Enfant martyr de Kanata: un père, deux personnalités

Louis-Denis Ebacher
Le Droit

 

Deux personnalités sont entrées en conflit dans l’esprit d’un père d’Ottawa accusé d’avoir torturé et affamé son fils de 11 ans en 2013. Selon le psychologue de l’accusé de 44 ans, un «policier» et un «musicien» ont poussé l’homme au masochisme, entraînant avec lui son fils dans des abysses «incestueux».

 

Le procès du policier suspendu de la Gendarmerie royale du Canada se poursuit cette semaine, alors que l’avocat de la défense, Me Robert Carew, tente d’établir que son client est non criminellement responsable.

 

Le père a souffert de la guerre dans son pays natal, le Liban, et a été victime d’abus sexuels dans sa jeunesse. Il a été agressé par des enseignants et vu des victimes agresser d’autres jeunes par la suite. La défense veut appuyer un diagnostic de trouble de stress post-traumatique déjà fait par son psychologue.

 

Le père a entre autres filmé une scène de torture où il tente d’expier les péchés «sataniques» de son fils, qu’il avait dénudé et attaché dans le sous-sol familial.

 

Le psychologue, qu’on ne peut identifier en vertu d’une ordonnance de non-publication, a traité le père et témoigné jeudi.

 

«Le stress post-traumatique entraîne une situation où le masochisme prédomine», explique le psychologue. D’un côté, le «musicien» en lui était hypersensible à son environnement; de l’autre, la personnalité «policier» tentait d’empêcher cette hypersensibilité.

 

«Les deux personnalités ont des perceptions discordantes de la réalité, a expliqué le psychologue. Le musicien au caractère masochiste, en raison des agressions subies dans son passé, a tendance à grossir l’effet stimulant. […] Sa perception de la réalité passe par l’hyperstimulation du danger, du risque et de la séduction.»

 

Le père, faut-il le rappeler, était choqué par les «comportements sexuels» de son fils, qui avait montré de l’affection pour une fille. Le père pouvait percevoir un sourire comme une agression sexuelle, selon ce qui a été entendu pendant le procès.

 

«Puis, la personnalité “policier” est biaisée dans l’autre sens, poursuit le spécialiste.

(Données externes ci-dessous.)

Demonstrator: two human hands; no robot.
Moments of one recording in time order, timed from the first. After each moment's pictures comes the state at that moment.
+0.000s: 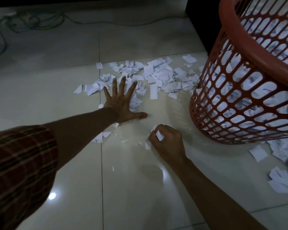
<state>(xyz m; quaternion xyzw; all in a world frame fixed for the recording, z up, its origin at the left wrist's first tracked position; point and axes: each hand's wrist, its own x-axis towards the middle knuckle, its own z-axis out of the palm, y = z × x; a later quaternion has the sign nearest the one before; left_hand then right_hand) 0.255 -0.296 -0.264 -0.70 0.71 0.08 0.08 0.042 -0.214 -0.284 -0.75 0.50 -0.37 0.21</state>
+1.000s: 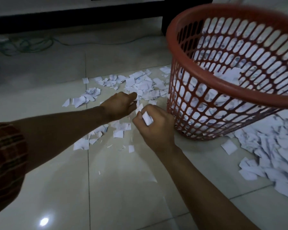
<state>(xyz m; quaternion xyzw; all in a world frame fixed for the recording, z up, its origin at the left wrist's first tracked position) 0.198 -0.295 -0.190 -0.55 0.83 0.09 -0.10 0.030 -0.216 -0.173 -0.71 0.44 -0.53 0.16</state>
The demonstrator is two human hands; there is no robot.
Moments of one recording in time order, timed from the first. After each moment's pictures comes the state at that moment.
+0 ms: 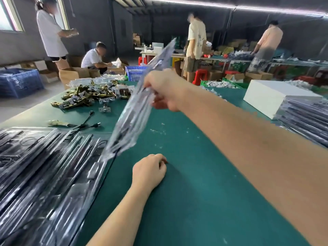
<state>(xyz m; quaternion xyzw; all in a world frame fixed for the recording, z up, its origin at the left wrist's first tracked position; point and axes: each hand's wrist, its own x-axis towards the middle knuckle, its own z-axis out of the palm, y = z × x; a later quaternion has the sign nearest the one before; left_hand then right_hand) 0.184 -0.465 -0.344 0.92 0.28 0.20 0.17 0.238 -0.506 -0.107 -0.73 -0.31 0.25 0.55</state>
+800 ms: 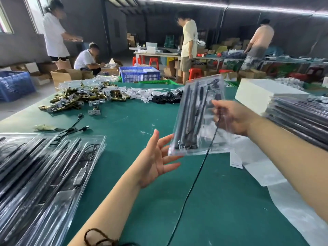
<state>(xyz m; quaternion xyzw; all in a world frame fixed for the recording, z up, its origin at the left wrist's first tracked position) 0.194 -0.499 -0.274 0.48 0.07 0.04 0.88 0.385 -0.657 -0.168 -0.61 -0.16 0.33 0.70</state>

Il veut empêcher la stimulation qui arrive au musicien. Il a tendance à écarter et à assurer un certain isolement à la personnalité du musicien.»

 

L’isolement, que le psychologue a décrit comme une nécessité pour prendre du recul dans des périodes difficiles, était impossible à obtenir. Son fils était «difficile», son travail de lutte au terrorisme à la GRC était stressant, et le reste de sa famille devait aussi être pris en compte à temps plein. «Si Monsieur avait pu trouver un certain isolement au début, rien de tout cela ne serait arrivé. Les événements, continuels, ont provoqué cette aventure.»

 

Quant aux scènes horribles filmées par le père dans le sous-sol familial, le docteur a analysé le tout en disant que la caméra servait en quelque sorte de «troisième personne (dans une situation) où la dualité était excessive et intolérable».

 

«Monsieur était pris dans une situation qu’on appelle “incestueuse”, a poursuivi le témoin. C’est-à-dire que chacun (le père et le fils) stimule l’autre sans limites.»

 

Cette discussion filmée et les tortures infligées étaient une «mesure d’urgence» ou une «mesure en temps de guerre» pour le père, qui voyait son fils comme un ennemi, un «flasback intense» de sa propre expérience de jeunesse. «Mon client voyait son fils susceptible de faire la même chose» que les autres enfants de son époque, au Liban.